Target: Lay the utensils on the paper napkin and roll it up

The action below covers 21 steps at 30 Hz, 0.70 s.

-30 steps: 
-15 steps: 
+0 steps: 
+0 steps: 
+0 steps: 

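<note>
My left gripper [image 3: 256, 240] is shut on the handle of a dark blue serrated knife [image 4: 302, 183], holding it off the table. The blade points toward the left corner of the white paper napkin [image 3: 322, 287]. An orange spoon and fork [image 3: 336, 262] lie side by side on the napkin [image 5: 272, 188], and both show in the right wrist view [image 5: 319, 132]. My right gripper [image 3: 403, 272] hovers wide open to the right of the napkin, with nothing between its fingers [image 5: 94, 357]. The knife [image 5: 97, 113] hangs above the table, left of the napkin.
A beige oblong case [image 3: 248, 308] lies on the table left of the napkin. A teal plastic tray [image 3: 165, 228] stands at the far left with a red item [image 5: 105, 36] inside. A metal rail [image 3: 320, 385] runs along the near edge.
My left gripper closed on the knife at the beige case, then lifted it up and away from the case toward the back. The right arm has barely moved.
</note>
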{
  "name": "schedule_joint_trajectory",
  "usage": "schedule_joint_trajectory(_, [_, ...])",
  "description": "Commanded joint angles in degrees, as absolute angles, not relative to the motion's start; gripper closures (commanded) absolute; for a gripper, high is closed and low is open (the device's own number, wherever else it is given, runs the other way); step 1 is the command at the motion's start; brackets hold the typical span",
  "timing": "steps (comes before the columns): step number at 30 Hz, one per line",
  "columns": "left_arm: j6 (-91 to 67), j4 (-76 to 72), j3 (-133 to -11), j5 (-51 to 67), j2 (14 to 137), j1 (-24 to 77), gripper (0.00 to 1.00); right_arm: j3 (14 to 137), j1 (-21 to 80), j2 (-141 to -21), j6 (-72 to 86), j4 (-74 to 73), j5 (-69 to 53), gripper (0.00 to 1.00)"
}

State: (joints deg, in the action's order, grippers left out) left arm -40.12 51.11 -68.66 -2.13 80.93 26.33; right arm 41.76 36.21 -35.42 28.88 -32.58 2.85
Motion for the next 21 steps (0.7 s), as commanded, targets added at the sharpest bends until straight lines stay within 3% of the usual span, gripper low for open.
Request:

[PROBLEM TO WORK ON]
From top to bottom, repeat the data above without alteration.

[YOUR SOLUTION]
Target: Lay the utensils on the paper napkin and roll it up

The action below covers 21 steps at 30 Hz, 0.70 s.

-30 steps: 
-15 steps: 
+0 steps: 
+0 steps: 
+0 steps: 

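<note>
My left gripper [image 3: 256, 240] is shut on the handle of a dark blue serrated knife [image 4: 302, 183], holding it off the table. The blade points toward the left corner of the white paper napkin [image 3: 322, 287]. An orange spoon and fork [image 3: 336, 262] lie side by side on the napkin [image 5: 272, 188], and both show in the right wrist view [image 5: 319, 132]. My right gripper [image 3: 403, 272] hovers wide open to the right of the napkin, with nothing between its fingers [image 5: 94, 357]. The knife [image 5: 97, 113] hangs above the table, left of the napkin.
A beige oblong case [image 3: 248, 308] lies on the table left of the napkin. A teal plastic tray [image 3: 165, 228] stands at the far left with a red item [image 5: 105, 36] inside. A metal rail [image 3: 320, 385] runs along the near edge.
My left gripper closed on the knife at the beige case, then lifted it up and away from the case toward the back. The right arm has barely moved.
</note>
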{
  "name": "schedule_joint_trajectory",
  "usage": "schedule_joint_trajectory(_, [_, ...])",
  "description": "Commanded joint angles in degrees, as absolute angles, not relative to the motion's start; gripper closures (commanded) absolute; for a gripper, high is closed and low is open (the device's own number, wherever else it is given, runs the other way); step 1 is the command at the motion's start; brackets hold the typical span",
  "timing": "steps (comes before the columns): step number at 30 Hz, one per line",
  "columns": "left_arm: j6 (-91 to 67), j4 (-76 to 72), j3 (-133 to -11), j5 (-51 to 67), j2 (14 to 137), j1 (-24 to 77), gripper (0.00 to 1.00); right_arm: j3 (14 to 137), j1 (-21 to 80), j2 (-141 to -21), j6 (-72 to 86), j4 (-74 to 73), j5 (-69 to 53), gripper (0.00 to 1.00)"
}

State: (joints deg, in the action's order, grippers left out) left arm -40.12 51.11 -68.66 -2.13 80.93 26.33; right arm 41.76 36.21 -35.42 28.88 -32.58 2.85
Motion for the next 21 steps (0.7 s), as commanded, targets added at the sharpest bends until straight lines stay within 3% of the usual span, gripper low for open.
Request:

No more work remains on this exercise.